Amanda and her brothers, Aaron and Adam, are triplets, age 21.
They all graduated from Cape Henlopen High School where Amanda got her first FFA bottle baby goat to raise as a school project. Her teacher, Heather Valentine, lets students foster animals.
When she was a high school freshman, Amanda said, she saw FFA members bringing baby goats into school every day and wanted to get involved.
“It was a cuteness factor,” she said. “Raising a baby goat to 12 weeks was appealing to me, so I jumped on the bandwagon, raised my first one and fell in love.”
Amanda cared for the first goat for six weeks before he was adopted and went to his new home.
“We were heartbroken to have to let him go,” said Amanda’s mother, Laura. “We were hooked. The baby goat was so sweet, smart and loving that we knew we had to have goats of our own, permanently.”
The next school year, Amanda got another bottle baby, Sweety, who is still on the farm. That was in 2014. Soon there were more goats, and Amanda started showing at the Delaware State Fair.
Fortunately for Amanda, her father, Brad, farms about 900 acres in Harbeson and has plenty of room for goats.
When he attended Cape Henlopen, there was no FFA program.
“I’m glad the students can be in FFA now. It’s a great organization to help and do what we can for,” he said.
Valentine and Laura are close friends, Laura said. “The program Heather has developed is incredible. It’s a fantastic program. Heather is more dedicated than any teacher I’ve seen.”
Brad agreed. “Anything they need, we help with.”
Laura continued, “The students show our goats. We transport them for the FFA. It’s not an inconvenience.
“We take our camper to the fair so students can stay with their animals. We hosted a goat show in June on our farm so the parents could see their child in action. Most shows are three hours away. The entire FFA group showed their animals.”
In June, the Ritters took 10 goats to Howard County for the Maryland Dairy Goat Association’s June Doe Show and Youth Show Weekend.
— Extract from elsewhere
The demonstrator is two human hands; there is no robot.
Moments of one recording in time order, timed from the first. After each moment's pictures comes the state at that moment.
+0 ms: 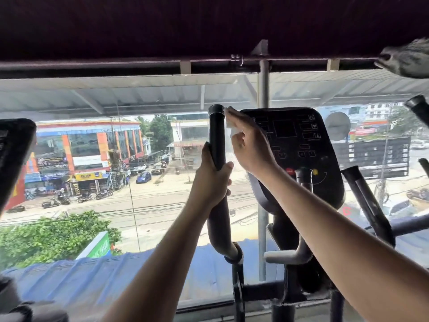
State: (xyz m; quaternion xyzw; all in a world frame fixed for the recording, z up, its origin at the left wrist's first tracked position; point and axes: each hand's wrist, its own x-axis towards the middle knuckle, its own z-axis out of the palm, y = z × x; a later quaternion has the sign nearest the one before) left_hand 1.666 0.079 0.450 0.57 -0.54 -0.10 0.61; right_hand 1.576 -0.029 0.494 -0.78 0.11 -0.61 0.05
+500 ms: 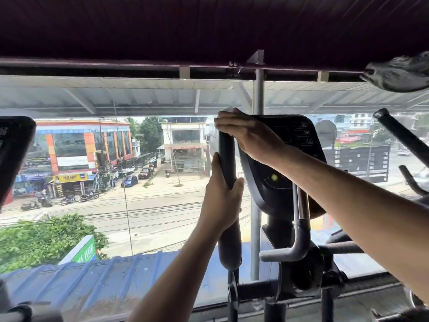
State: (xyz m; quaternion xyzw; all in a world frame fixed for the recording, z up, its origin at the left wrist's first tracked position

Amanda’s hobby has since exploded into a passion and a business. She said, “It started as a fundraiser by my sorority for the Be Positive Foundation. We wanted to do something different from anything that had ever been done. I had goats, so I asked if they wanted to try goat yoga.”
Erin Winsor of Salt Fitness agreed to teach the class. Amanda’s sorority sisters came from the University of Delaware to help and the fundraiser was a huge success. The proceeds were “the most we’d ever raised at that time.”
Afterwards, she and her mother continued to get calls asking if they were going to do it again or when to expect more classes.
Then another instructor, Sue McCarthy of Lewes Yoga, contacted them. “I see you have goats,” she said. “Are you interested in hiring someone to use the goats for goat yoga?”
Thus Goat Joy Yoga was born, and Laura, in addition to caring for her triplets’ needs, running the business side of Ritter Family Farms Inc. and of AAA Storage LP, a self-storage facility and billboard advertising company, took on another responsibility.
Laura took classes in advanced goat health and care and in advanced breeding techniques. She said she will begin an artificial insemination breeding program this fall.
The Ritters also now offer “Goat Socials” in which small groups come to the farm just to spend some time with the adorable goats. They can even try milking a goat.
Part of Amanda’s FFA project was an assigned shift to work at the dairy goat farm, taking care of the goats. Asked if she wanted to show goats, she said yes, “and I’ve been showing ever since,” Amanda said.
Now that she is 21, this was the last year she can show as a youth exhibitor. She thinks it likely that she will continue to show as an adult.
Her most outstanding prize was Grand Champion won by Martini, a record grade 94 percent Oberhasli, which also took Junior Reserve Champion in another competition.
Laura added, “In 2017, we had our herd in front of 10 judges and were pretty successful for a new herd. We have three Junior Grand Champions in our herd, one Junior Reserve Grand Champion, and one Senior with two Reserve Grand Championships.”
The Ritters’ herd now numbers 71. It includes three different breeds. The Nigeria Dwarf is a miniature dairy goat originally from West Africa, developed in the United States. They are known for their high quality milk, often with exceptionally high butterfat content.
The Oberhasli is a dairy goat found in Switzerland, formerly called Swiss-Alpine. A mature Oberhasli female weighs about 120 pounds.
The Lamancha has roots in Spain but was developed in the United States. Lamanchas vary greatly in size and are often shorter and blockier than other breeds of dairy goats. They are known for an even temperament and steady production of milk with a fairly high fat content.
As of last month, the Ritters were only milking 14 of their goats and not getting as much milk as might be expected because the kids were nursing. When they are weaned, total output of the herd will be about 8 gallons.
“We milk once a day and get roughly three-quarters of a gallon per goat,” Laura said. The does that have kidded are milked twice a day.”
The milk is used to make ice cream, cheese and anything that you could make of cow’s milk. Laura wants to open a Grade A dairy facility so the milk and cheese products can be sold. In the garage is a cheese pot for pasteurizing that was purchased in Georgia. It’s a stainless steel pot with a steam jacket and agitator. To make cheese, after milk is pasteurized you run cold water through the jacket to cool it to 98 degrees, then add cultures, Laura explained. Then you let it sit and curds form. You drain off the whey, add flavor and refrigerate the product.
“I make soft cheese,” she said. “I could press more and let it age to get hard cheese.”
The dairy has been a work in progress for a year and a half, Laura said. “It’s slow going when I have so many other things going on.”